An ETS may be perfect for industries that readily fit the accounting framework. However you angle it, agriculture doesn't readily fit.
Bryan Clark, the Grain Growers Association climate change specialist, commented to me at a recent conference: "The object of policy ought to be how to manage atmospheric CO2 in a desired range, not whether we have a CPRS and whether every industry fits into it."
In other words, broaden the question from how agriculture will fit into a CPRS, to how it might play a part—any part—in reducing greenhouse gas emissions.
Looked at objectively, independently of current politics, emissions reduction is generally a positive step for agriculture.

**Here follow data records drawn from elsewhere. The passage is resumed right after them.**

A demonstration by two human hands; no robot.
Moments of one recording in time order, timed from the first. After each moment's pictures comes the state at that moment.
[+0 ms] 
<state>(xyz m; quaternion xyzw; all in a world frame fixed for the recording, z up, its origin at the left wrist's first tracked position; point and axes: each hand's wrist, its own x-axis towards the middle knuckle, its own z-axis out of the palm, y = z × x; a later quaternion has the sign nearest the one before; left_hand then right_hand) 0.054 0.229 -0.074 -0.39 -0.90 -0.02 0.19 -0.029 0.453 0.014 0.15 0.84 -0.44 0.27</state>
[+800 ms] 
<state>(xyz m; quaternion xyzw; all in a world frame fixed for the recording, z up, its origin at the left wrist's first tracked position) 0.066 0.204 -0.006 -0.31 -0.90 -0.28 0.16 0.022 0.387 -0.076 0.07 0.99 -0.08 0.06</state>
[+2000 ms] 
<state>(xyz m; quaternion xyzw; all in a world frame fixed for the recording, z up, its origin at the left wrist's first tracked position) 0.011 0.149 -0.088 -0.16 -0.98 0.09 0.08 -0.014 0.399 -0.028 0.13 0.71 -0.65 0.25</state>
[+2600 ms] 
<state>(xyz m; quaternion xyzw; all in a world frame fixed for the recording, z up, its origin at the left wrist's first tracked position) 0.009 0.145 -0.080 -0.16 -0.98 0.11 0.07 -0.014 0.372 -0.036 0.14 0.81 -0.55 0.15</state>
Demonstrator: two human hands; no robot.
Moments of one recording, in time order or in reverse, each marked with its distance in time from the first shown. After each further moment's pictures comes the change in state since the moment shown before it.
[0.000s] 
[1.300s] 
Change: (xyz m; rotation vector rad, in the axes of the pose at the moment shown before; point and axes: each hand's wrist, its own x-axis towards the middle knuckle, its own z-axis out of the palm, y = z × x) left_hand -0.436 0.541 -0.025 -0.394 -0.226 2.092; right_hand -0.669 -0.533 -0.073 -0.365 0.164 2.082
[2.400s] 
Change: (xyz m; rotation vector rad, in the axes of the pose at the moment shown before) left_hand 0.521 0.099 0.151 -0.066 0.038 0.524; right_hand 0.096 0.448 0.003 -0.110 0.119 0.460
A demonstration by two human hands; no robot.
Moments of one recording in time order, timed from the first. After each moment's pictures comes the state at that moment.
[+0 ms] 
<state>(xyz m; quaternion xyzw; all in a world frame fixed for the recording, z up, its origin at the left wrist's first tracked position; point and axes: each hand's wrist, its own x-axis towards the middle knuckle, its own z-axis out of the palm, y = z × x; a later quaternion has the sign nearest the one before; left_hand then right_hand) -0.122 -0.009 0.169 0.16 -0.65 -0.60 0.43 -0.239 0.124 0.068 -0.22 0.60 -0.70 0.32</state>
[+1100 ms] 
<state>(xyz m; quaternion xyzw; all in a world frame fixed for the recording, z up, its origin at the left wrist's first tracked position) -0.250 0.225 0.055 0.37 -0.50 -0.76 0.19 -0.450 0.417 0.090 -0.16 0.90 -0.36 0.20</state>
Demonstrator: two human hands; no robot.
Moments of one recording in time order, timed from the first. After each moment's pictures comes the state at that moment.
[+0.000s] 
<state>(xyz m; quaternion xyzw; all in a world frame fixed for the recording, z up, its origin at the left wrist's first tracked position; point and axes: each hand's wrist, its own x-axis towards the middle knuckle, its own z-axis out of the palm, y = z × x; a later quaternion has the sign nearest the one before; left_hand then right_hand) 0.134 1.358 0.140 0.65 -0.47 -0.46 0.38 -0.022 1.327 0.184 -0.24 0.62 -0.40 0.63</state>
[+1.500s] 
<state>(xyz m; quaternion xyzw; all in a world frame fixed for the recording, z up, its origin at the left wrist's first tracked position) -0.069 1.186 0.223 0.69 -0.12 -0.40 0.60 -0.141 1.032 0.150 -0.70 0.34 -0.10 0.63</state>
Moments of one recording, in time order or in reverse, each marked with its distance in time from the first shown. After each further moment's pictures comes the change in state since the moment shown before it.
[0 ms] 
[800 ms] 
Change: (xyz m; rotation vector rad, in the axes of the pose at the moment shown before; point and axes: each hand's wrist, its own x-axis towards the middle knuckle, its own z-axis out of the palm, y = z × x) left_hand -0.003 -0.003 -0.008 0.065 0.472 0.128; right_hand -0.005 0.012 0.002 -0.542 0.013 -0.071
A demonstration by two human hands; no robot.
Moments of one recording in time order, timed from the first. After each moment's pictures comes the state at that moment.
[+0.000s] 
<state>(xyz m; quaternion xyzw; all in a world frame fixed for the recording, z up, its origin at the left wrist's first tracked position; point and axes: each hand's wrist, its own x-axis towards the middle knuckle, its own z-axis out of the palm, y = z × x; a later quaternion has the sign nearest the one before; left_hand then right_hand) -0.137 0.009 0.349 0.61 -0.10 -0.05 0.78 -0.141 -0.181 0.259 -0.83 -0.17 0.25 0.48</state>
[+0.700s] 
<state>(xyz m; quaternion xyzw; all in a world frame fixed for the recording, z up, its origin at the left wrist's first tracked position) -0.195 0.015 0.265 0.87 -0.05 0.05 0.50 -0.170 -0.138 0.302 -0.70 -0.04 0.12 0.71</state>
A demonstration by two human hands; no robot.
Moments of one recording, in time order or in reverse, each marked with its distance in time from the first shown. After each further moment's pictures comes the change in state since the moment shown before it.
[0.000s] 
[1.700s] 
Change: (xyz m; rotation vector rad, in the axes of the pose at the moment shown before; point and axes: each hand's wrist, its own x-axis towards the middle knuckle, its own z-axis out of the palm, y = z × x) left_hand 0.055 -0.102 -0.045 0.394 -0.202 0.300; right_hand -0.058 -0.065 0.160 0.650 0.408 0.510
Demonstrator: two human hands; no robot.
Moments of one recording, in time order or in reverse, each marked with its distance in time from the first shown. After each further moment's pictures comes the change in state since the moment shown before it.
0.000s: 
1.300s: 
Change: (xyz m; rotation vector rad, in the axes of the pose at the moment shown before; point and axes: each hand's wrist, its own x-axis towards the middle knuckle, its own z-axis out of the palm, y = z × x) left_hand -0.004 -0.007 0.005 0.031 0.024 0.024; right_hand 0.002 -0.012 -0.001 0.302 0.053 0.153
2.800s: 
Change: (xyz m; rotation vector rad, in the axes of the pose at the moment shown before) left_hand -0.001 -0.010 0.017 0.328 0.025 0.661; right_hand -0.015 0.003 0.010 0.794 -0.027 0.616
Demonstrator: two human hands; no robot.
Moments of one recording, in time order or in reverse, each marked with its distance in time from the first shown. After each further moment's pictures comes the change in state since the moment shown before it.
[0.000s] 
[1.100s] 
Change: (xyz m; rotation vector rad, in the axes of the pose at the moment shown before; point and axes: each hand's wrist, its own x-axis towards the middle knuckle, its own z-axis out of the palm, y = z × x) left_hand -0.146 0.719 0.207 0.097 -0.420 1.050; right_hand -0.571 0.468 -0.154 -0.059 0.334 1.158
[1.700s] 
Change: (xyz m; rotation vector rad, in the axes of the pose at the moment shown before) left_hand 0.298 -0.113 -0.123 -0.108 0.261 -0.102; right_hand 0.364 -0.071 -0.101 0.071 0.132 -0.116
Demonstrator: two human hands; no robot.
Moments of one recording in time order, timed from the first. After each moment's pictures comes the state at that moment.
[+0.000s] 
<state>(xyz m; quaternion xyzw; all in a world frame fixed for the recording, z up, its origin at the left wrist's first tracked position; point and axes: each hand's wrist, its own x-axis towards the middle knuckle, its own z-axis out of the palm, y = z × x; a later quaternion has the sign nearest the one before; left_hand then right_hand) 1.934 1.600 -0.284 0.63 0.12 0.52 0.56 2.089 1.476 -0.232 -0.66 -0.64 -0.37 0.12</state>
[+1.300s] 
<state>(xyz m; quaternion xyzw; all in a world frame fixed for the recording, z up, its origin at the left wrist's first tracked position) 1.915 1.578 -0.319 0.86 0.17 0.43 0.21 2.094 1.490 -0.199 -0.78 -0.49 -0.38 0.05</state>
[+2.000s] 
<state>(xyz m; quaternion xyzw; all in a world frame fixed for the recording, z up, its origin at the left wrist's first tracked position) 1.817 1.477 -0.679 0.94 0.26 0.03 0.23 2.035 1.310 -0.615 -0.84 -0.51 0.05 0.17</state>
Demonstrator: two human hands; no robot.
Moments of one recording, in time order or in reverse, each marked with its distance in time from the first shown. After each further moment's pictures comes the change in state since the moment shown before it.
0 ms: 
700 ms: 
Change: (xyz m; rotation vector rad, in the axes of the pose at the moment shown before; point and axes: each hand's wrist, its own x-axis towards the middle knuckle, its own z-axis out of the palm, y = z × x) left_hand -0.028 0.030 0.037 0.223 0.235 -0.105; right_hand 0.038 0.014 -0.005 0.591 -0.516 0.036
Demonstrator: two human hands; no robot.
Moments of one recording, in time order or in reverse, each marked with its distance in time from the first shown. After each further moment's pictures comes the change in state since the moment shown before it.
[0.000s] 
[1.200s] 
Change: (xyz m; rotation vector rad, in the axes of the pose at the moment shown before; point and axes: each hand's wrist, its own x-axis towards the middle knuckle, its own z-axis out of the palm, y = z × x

As Agriculture Minister Tony Burke observed at the same conference, emissions are wasted energy that agriculture would do well to capture as productivity.
No sector has more to lose from the increasingly variable climate that is forecast under climate change, or more to gain from sequestration of carbon in soil and plants.
But reducing emissions poses one challenge; the CPRS has thrown up a different set of challenges altogether.
Emissions trading may ultimately prove too complex to execute, and/or too simplistic to reckon with the complexities that come from agriculture's interface with nature.
Unfortunately, it's the most workable idea on an otherwise bare table.
Has anyone got a better solution for agriculture than the scheme that Ross Garnaut described as a "diabolical dilemma"?
I think we’d be all keen to hear it.